> Task to complete: Look for the word "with" in the data below, and copy every line that holds it.

> Raw data:
=== Begin Enclosure ===

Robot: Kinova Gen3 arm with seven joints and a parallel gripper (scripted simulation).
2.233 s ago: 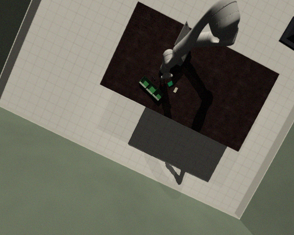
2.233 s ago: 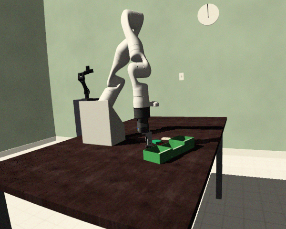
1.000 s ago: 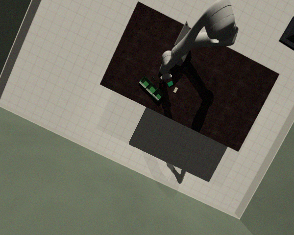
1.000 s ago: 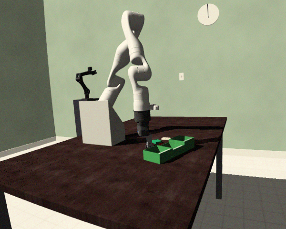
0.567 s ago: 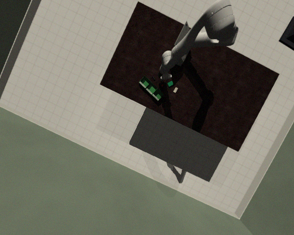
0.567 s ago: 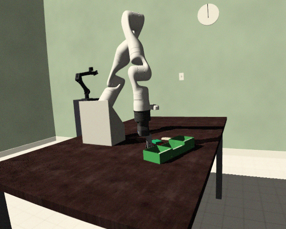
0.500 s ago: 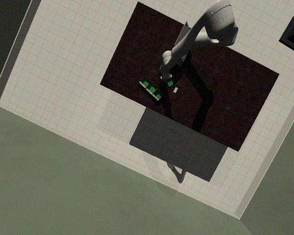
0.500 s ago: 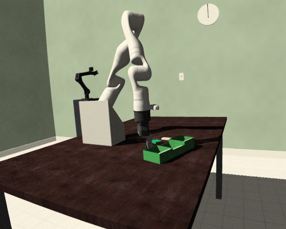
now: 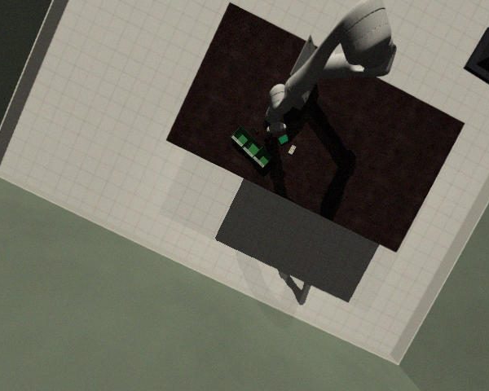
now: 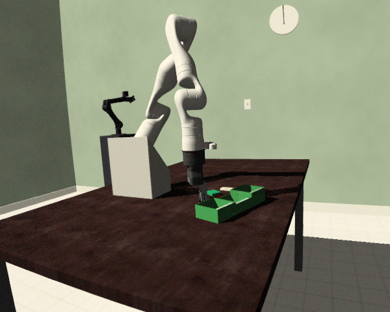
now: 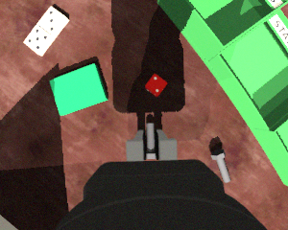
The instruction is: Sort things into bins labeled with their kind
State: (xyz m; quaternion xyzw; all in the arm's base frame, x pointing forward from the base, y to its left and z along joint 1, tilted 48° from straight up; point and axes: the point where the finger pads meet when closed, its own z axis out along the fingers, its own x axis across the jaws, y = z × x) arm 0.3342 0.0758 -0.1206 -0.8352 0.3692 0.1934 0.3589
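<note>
The red die lies 5 cm ahead of my hand, 3 cm to the left of it and 1 cm below it. From my hand the other things lie so: white dotted tile 16 cm to the left, 2 cm ahead, 1 cm below; teal block 9 cm to the left, 1 cm below, 1 cm behind; three-compartment green bin row 13 cm ahead, 5 cm to the right.
</note>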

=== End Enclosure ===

> Exercise answer:
Robot: Kinova Gen3 arm with seven joints and a parallel gripper (scripted simulation).
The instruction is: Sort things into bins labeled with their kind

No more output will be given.